Luca Borghese is co-founder of AgX, a New York–based production company. Recent projects include DIANE (dir. Kent Jones), which premiered in competition at Tribeca and Locarno in 2018; MONSTERS AND MEN (dir. Reinaldo Marcus Green), which won the Special Jury Award for Best First Feature at Sundance before being released by Neon; and Eric Steel’s MINYAN which premiered in the Berlinale in 2020. He was also Associate Producer on James Gray’s THE LOST CITY OF Z and Bong Joon Ho’s OKJA.
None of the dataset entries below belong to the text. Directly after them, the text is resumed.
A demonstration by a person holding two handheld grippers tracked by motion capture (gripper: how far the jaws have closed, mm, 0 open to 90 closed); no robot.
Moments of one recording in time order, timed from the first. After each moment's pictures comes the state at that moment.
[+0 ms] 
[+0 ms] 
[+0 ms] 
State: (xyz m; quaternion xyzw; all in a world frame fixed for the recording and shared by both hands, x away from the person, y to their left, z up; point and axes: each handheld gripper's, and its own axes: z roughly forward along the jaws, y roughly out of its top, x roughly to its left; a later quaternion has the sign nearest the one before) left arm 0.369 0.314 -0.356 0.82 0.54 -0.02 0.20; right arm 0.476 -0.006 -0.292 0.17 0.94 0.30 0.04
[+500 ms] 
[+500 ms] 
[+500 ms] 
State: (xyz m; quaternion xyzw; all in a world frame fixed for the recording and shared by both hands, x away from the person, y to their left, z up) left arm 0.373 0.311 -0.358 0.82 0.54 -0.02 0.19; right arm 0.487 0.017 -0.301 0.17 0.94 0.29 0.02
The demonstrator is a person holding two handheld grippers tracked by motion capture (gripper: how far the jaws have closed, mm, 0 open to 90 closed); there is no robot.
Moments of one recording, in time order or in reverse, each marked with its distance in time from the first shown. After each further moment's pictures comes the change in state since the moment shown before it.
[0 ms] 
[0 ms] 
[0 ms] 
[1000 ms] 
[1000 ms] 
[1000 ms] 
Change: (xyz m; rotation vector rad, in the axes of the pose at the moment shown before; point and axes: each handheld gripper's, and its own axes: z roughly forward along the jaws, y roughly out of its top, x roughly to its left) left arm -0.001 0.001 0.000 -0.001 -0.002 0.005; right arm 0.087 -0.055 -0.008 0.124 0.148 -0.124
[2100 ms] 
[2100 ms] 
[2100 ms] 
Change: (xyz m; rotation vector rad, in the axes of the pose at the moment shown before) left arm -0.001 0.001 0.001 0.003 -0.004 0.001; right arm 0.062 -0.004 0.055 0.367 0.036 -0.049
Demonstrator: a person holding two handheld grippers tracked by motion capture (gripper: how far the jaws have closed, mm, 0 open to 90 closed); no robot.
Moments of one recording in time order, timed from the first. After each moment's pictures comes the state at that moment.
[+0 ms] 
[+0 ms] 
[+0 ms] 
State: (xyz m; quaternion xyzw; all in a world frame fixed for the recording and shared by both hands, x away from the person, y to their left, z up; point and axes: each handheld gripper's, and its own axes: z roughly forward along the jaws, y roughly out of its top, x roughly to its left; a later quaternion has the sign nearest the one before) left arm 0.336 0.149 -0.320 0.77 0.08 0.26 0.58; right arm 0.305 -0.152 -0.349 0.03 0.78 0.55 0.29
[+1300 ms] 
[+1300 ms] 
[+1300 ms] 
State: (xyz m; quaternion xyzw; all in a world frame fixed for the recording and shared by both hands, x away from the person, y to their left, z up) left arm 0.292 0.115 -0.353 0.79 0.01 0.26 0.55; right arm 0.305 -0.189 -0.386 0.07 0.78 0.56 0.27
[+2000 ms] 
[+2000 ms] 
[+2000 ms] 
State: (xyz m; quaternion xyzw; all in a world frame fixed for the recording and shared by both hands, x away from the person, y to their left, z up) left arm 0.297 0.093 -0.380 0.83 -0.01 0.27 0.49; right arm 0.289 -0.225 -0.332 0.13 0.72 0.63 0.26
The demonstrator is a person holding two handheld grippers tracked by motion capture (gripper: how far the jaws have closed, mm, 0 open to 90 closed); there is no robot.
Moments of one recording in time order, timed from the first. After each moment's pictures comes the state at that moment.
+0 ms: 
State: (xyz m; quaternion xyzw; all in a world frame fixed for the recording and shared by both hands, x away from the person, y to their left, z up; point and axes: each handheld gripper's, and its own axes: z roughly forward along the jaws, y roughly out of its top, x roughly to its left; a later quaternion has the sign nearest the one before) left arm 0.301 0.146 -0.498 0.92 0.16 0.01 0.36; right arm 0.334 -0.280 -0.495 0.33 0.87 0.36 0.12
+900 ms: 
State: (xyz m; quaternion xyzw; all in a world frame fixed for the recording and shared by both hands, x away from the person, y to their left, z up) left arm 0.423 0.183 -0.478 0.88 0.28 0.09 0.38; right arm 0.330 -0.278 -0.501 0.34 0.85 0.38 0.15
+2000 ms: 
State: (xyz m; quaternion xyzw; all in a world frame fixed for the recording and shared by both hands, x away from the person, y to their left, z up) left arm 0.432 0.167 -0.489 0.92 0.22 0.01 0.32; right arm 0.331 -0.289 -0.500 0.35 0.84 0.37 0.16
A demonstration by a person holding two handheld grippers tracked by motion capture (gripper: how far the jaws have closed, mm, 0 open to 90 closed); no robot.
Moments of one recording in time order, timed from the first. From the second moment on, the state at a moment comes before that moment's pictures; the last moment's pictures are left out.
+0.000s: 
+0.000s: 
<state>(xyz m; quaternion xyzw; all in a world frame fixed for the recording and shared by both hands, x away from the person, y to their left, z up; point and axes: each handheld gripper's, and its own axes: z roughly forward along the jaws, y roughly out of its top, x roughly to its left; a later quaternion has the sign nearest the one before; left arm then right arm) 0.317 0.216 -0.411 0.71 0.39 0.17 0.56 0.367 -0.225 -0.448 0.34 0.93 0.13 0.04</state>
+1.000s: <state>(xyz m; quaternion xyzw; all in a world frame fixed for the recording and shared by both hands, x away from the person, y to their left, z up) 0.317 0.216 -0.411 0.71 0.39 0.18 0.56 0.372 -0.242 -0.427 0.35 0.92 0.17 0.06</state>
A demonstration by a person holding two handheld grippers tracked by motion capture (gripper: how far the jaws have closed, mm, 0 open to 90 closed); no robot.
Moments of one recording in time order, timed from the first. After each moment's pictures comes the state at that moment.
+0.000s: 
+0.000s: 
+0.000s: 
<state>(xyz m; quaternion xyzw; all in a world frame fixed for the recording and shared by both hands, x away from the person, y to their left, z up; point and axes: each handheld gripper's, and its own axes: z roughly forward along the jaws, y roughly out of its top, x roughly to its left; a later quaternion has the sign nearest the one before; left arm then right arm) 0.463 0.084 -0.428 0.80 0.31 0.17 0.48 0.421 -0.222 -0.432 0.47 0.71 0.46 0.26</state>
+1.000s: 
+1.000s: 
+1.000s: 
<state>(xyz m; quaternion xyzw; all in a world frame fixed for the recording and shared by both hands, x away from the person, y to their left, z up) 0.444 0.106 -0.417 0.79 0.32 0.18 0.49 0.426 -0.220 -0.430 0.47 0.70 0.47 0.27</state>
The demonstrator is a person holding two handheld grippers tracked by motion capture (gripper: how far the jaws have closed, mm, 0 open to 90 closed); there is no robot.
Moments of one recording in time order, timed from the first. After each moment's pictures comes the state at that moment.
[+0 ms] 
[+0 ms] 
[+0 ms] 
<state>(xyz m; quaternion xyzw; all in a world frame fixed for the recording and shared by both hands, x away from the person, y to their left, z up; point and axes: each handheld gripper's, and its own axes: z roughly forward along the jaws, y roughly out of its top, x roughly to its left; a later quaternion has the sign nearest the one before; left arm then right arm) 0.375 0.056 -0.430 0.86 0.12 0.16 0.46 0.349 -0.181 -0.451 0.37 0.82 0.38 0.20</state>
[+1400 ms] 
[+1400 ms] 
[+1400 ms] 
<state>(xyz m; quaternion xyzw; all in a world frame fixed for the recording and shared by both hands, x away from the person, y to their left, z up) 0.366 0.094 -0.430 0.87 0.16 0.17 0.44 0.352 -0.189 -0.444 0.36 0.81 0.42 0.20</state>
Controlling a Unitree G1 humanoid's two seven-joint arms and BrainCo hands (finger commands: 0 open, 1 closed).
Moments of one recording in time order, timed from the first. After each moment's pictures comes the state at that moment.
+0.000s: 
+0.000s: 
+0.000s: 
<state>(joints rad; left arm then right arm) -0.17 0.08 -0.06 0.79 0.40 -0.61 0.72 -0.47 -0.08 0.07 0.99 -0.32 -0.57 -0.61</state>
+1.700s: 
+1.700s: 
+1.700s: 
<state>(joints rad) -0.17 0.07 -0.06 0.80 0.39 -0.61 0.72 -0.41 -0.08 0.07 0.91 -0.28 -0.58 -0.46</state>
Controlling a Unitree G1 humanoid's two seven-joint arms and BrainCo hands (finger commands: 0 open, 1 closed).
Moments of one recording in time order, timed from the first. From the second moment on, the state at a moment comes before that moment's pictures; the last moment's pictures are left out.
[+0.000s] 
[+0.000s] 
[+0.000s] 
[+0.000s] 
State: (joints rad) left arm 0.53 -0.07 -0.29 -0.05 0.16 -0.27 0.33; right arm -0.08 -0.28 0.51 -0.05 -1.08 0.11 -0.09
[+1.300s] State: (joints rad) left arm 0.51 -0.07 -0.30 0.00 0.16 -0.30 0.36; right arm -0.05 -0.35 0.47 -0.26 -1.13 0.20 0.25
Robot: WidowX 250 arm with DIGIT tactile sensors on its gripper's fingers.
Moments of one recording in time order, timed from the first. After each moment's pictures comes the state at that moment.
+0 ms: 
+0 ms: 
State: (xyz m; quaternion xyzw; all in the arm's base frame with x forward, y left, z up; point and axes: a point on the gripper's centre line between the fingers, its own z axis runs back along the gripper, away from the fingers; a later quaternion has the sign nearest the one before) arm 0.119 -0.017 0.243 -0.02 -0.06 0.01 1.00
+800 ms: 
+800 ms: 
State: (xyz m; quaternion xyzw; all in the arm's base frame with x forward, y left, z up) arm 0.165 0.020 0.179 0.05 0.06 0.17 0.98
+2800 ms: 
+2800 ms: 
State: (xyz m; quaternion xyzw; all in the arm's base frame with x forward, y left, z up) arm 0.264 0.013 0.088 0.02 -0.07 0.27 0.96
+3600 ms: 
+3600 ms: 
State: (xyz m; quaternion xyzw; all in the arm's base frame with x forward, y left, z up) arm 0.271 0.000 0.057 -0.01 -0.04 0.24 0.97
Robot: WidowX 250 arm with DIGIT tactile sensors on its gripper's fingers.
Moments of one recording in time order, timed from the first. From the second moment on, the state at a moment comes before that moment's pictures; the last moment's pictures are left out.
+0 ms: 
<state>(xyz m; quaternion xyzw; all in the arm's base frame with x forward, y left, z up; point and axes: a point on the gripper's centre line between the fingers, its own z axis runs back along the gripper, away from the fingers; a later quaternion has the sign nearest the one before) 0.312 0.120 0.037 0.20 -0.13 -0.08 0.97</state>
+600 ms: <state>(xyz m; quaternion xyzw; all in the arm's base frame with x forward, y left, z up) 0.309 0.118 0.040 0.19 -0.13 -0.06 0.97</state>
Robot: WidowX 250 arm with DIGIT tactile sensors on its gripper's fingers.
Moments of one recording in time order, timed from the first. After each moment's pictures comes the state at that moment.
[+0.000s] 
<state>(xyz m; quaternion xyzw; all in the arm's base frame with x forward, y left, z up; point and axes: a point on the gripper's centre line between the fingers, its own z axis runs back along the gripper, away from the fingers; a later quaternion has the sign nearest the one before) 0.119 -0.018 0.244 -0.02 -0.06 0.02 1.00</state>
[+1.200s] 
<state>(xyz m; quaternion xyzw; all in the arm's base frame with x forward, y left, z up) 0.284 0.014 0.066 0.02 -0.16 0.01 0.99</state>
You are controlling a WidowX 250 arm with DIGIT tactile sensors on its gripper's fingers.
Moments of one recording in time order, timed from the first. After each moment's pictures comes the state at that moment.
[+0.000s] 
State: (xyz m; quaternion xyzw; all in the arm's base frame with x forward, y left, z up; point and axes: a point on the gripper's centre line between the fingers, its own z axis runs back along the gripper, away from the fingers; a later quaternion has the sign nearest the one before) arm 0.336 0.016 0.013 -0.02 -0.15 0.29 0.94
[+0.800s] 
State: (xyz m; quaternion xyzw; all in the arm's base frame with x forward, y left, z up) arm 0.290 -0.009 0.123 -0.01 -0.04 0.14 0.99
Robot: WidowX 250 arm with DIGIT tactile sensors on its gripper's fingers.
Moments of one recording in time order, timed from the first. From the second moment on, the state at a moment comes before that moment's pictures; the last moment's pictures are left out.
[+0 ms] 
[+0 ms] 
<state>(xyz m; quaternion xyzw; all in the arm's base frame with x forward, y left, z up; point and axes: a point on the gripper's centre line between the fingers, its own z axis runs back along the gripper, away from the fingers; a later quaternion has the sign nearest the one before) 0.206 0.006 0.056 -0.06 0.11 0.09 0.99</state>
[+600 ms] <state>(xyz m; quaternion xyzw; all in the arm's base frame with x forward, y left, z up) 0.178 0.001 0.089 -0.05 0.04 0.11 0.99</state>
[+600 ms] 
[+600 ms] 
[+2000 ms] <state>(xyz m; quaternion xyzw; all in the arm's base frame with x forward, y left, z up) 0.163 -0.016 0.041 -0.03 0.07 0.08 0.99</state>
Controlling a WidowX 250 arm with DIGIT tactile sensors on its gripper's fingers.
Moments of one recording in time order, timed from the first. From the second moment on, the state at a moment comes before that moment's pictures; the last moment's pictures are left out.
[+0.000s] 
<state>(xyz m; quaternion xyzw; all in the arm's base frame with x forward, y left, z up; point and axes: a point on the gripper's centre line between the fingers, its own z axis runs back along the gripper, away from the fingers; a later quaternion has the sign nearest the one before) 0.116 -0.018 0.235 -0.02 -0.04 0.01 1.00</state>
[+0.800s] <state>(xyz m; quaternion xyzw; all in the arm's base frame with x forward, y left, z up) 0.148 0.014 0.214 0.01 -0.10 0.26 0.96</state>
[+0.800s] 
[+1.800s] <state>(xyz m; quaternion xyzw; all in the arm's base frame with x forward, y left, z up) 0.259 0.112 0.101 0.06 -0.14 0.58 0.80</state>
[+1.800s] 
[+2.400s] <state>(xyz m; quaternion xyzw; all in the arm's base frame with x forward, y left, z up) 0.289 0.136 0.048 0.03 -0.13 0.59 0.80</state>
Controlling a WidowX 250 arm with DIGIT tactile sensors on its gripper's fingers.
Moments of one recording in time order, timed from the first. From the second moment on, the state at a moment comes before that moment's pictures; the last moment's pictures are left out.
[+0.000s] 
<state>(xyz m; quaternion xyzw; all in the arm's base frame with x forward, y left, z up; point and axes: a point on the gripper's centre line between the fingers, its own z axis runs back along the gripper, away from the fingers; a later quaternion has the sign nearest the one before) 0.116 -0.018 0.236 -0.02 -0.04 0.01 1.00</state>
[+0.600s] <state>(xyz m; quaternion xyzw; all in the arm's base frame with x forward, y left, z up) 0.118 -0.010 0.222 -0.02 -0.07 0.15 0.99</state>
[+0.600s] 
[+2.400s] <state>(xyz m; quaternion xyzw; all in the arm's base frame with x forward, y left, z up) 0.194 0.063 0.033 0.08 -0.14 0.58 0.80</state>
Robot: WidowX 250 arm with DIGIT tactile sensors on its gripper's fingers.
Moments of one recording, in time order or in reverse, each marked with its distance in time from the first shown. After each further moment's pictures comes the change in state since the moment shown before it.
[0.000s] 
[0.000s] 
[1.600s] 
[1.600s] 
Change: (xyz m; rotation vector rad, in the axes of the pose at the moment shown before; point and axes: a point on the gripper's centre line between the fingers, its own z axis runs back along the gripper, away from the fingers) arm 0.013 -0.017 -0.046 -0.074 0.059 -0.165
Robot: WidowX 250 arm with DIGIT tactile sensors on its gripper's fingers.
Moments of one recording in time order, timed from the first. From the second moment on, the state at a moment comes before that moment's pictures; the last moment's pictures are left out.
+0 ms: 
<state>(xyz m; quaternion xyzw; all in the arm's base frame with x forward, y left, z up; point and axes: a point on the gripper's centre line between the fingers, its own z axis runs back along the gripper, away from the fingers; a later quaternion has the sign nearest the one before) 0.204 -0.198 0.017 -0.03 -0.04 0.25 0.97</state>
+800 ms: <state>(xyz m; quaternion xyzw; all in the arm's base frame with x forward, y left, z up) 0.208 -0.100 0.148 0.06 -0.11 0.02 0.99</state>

Musa Syeed is a writer-director whose two features, VALLEY OF SAINTS (Sundance Audience Award Winner) and A STRAY (SXSW Official Selection), were both New York Times Critic’s Picks. He was also a co-writer on the acclaimed feature Menashe, distributed by A24. Musa Syeed’s short films include the Sundance selections THE DISPOSSESSED and THE BIG HOUSE, as well as the documentaries BRONX PRINCESS (Berlinale) and A SON’S SACRIFICE (Best Short Doc, Tribeca). He is currently Briggs-Copeland Lecturer in Screenwriting at Harvard.

Kate Sharp is an Emmy-nominated producer and Literary Manager at Bellevue Productions. Her feature film credits include PEEP WORLD, starring Michael C. Hall, Sarah Silverman, Rainn Wilson, Taraji P. Henson, and Judy Greer; BETTER LIVING THROUGH CHEMISTRY, which starred Sam Rockwell, Olivia Wilde, Michelle Monaghan, and Jane Fonda; and MADAME BOVARY, which had its World Premiere at the 2014 Telluride Film Festival. Sharp also served as an Executive Producer on the Hulu original TV series BEHIND THE MASK. She produced short-form content for companies such as Showtime, MTV, and Verizon. For five years, Sharp was an executive at Occupant Entertainment, serving as Vice President of Development and Production for the last two.

Emily Rappaport is Literary Director at Conner Literary, a book-to-film/TV scouting firm sourcing fiction and nonfiction titles for adaptation. She previously worked in television development at Annapurna Pictures and in the television literary and packaging department at United Talent Agency. She has equal love for books and movies, dogs and cats, New York (where she's from) and Los Angeles (where she lives).

Nissar Modi is the screenwriter of BREAKING AT THE EDGE (2013) and Z FOR ZACHARIAH (2015). He graduated with a B.A. (Hons) in Film Production from the University of Southern California, and has written scripts for a wide array of actors and filmmakers including Will Smith, Leonardo DiCaprio, Matt Reeves, Gary Ross, Chloe Moretz, and David Mackenzie.